Harrison Grant

Access to Information: November Update Duke University, and The Media Trust

Harrison Grant
December 2, 2020

Duke Researchers Continue to Observe the Undesired Third-Party Code on the Duke Network

Duke Researchers Continue to Observe the Undesired Third-Party Code on the Duke Network The Duke-Media Trust project continues to yield important findings on the impact of undesired third-party code on internet users. We are now analyzing two datasets cross-referenced against one another to better understand how this code affects both synthetic profiles and Duke network users. For links to the previous two installments of this monthly blow, visit the project’s website.

In September, The Media Trust conducted 777,267 scans using the synthetic Duke profiles. Of those scans, 1,147 presented undesired third-party code, which breakdown categorically as follows: 11 Coronavirus scams, 362 browser add-ons/plugins, 468 heuristics, 267 phishing attacks, 20 fake software download prompts, and 19 impression/click fraud detections. Both the number of scans and the number of impressions from September are the highest that our research team has observed to date. The Media Trust conducted over 700,000 scans in August, and only observed 364 malware impressions. Therefore, it is unlikely that the increase in scan volume is a significant contributor to the increase in undesired third-party code that our team observed in the September data.

Specifically, our team is continuing to investigate the increase in browser add-ons, heuristics, and phishing attacks in September. The chart at the bottom of the article demonstrates the changes in all of the attack vectors over time.

According to Pat Ciavolella, Digital Security and Operations Director at The Media Trust, the increase in browser add-ons and phishing attacks may be attributable to an increase in activity from just a few first-party websites and advertising campaigns. In the case of browser add-ons, The Media Trust did not witness the arrival of new ad campaigns during September.
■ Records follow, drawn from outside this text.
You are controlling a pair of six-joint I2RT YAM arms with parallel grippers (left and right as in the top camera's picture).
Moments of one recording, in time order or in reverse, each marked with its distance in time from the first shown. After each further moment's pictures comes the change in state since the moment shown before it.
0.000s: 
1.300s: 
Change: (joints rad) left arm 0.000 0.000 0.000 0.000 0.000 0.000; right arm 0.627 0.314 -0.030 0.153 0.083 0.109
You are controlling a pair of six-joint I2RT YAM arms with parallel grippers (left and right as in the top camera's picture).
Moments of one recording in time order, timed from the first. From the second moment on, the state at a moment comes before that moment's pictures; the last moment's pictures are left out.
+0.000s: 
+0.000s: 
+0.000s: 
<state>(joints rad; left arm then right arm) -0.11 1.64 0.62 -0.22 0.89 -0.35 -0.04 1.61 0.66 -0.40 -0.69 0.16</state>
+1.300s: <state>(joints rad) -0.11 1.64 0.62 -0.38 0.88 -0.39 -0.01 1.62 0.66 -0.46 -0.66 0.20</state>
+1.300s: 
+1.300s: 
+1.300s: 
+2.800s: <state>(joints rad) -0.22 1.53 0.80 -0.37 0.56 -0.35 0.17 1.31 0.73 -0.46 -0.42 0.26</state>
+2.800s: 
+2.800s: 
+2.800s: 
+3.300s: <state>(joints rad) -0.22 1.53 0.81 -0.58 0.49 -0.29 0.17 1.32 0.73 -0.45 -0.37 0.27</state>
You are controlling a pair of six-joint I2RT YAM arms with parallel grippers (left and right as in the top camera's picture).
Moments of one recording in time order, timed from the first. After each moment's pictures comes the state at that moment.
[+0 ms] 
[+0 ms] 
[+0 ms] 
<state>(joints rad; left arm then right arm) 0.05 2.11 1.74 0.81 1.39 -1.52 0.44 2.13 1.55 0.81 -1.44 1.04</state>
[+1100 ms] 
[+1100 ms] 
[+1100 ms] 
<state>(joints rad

Rather, the company observed an increase in volume from the ad campaigns that frequently populate its internet scans. For the phishing attacks, the increase was primarily due to a rise in attacks stemming from a single website.

As for the spike in heuristics, the story looks a bit different. The increase in heuristics was primarily due to increased incidents from one popular news website. Old segments of advertising code continue to serve content in the news vertical of the website, even though the company that owns the third-party domain no longer exists. Without ownership, this code can be commandeered by threat actors who can repurpose it to serve undesired third-party code. Unowned code and abandoned domains are a major threat to the safety of the digital ecosystem. We will provide more analysis on this unowned code and these abandoned domains in a future blog post.

For the September increase in heuristics, the reason why an increase was observed was likely because of differences in the “targeting” of visited websites. When The Media Trust scanned the internet using its synthetic profiles, it is possible that the scans were targeting news articles more so than in previous months. Therefore, the scans may have yielded a disproportionate increase in heuristic third-party code due to the specific mix of the scanned first-party websites.

Moreover, the timing of these increases may not be unusual. The Media Trust is accustomed to witnessing an increase in the volume of undesired code during the fourth quarter of the year. While September is a month earlier than normal, for the last two years The Media Trust has seen an increase in undesired third-party code starting in October. That increase could correspond to increased internet activity as the holidays approach, and more people are using the internet due to the pandemic. We do not have enough data yet to confirm that theory, but in a future blog post we will compare the amount of undesired code to the infection surges of the pandemic to determine if there is further evidence of a correlation.

At the beginning of this blog post, I described how our research team is now analyzing two datasets. The dataset that I have been describing to this point in the blogs is generated by The Media Trust’s synthetic Duke profiles. It provides a glimpse of how threat actors interact with users that appear to be on Duke’s network. In conjunction with analyzing that dataset, our research team is also examining a dataset provided by the Duke Office of Information Technology. It contains all of the instances where a domain from The Media Trust’s blocklist (an extensive collection of domains known to serve undesired third-party code) appeared on the Duke network.

By cross-referencing the data from The Media Trust with the internal data from Duke OIT, our research team is able to understand the internet experience of a Duke user more deeply. Some of our preliminary findings indicate that overlaps do exist between the domains on The Media Trust’s blocklist and those observed on Duke’s network, meaning that undesired third-party code is served to Duke users. A future blog post will explain the findings from that overlap project in more detail.

With three months of data analyzed, our research team has observed that significant volumes of undesired third-party code are delivered to the synthetic profiles. Our team will continue to analyze the datasets from The Media Trust and from Duke in the coming months in the hope of clarifying our understanding of the potential impact on the individuals to whom the code is served. In time, our team hopes to create an actionable plan to mitigate these risks including technical measures and public policy proposals.